» Work task
Report every line from the following entries that contains the string "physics".

+++

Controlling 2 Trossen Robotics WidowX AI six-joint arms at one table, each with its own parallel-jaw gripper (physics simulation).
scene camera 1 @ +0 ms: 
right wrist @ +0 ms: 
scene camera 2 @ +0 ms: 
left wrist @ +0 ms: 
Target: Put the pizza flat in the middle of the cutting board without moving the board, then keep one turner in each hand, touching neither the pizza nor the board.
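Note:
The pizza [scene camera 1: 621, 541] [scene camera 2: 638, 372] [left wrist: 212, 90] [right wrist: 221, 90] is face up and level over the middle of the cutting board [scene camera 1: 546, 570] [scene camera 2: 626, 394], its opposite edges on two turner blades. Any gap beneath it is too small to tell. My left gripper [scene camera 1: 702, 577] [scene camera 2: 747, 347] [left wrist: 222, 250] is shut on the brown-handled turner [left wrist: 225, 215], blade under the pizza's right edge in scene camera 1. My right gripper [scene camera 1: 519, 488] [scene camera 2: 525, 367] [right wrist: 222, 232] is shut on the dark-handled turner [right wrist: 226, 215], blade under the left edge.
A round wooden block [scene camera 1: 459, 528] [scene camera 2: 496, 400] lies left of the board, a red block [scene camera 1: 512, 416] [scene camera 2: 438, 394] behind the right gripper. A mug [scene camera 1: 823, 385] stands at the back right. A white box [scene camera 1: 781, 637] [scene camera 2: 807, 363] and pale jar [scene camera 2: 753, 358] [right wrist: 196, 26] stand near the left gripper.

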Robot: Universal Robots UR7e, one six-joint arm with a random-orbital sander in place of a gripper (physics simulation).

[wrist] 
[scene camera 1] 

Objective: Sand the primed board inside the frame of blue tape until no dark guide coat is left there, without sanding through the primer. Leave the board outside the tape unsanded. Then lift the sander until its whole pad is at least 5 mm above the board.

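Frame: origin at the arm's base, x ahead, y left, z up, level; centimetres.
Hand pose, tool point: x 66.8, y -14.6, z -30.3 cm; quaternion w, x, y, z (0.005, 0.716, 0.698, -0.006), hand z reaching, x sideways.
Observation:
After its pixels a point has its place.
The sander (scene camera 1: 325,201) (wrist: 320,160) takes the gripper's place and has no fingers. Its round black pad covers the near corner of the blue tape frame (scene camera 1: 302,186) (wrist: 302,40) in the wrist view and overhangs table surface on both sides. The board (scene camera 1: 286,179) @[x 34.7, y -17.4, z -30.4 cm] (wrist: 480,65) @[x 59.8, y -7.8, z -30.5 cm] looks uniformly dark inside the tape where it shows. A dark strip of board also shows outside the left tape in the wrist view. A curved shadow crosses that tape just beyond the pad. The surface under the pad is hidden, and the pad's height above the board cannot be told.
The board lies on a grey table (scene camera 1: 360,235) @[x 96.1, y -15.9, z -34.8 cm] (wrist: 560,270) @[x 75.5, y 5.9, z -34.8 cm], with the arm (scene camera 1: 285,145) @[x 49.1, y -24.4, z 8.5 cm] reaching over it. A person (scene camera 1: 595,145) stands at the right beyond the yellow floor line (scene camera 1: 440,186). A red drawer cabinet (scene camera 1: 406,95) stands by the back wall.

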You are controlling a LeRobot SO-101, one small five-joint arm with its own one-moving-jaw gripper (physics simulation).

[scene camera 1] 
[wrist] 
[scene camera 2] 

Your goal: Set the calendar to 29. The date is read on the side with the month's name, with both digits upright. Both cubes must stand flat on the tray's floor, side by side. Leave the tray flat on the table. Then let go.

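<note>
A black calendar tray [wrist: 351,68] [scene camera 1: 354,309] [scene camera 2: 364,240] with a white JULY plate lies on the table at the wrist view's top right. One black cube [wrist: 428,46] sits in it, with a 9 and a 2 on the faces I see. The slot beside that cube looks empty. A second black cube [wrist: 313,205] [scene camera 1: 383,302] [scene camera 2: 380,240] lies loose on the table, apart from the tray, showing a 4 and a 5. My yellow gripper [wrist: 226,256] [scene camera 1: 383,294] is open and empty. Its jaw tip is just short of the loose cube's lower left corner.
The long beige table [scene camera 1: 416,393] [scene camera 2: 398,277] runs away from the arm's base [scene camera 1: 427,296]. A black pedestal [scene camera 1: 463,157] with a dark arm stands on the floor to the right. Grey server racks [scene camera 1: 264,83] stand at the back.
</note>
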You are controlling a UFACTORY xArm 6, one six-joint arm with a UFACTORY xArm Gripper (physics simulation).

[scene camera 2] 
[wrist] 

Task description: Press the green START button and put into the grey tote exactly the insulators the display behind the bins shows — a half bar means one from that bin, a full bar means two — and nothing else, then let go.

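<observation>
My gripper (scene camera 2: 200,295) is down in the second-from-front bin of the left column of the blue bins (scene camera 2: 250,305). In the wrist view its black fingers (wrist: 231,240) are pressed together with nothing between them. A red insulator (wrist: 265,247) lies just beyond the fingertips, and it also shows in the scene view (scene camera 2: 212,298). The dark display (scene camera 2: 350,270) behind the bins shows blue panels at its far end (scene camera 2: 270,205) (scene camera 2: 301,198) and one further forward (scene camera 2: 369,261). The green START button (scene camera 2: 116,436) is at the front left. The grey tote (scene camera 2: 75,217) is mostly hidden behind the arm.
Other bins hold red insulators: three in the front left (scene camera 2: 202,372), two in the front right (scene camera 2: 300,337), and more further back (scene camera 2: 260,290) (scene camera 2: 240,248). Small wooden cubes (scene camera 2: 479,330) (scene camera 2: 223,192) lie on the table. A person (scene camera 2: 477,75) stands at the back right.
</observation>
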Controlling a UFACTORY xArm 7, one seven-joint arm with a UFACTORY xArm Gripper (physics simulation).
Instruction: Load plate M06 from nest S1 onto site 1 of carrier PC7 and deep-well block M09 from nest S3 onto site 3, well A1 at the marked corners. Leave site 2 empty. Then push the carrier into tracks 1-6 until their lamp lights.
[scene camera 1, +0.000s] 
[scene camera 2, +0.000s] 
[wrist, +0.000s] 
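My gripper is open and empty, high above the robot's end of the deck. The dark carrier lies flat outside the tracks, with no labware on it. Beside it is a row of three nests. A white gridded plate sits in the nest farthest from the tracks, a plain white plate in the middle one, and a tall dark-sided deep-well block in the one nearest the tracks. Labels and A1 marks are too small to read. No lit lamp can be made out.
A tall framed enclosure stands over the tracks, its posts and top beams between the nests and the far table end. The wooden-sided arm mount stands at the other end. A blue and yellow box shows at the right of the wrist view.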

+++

» Response to this task
Controlling 2 Trossen Robotics WidowX AI six-joint arms at one table, each with its own parallel-jaw gripper (physics simulation).
Robot: Universal Robots UR7e, one six-joint arm with a random-orbital sander in place of a gripper (physics simulation).
You are controlling a LeRobot SO-101, one small five-joint arm with its own one-moving-jaw gripper (physics simulation).
You are controlling a UFACTORY xArm 6, one six-joint arm with a UFACTORY xArm Gripper (physics simulation).
Controlling a UFACTORY xArm 7, one seven-joint arm with a UFACTORY xArm Gripper (physics simulation).

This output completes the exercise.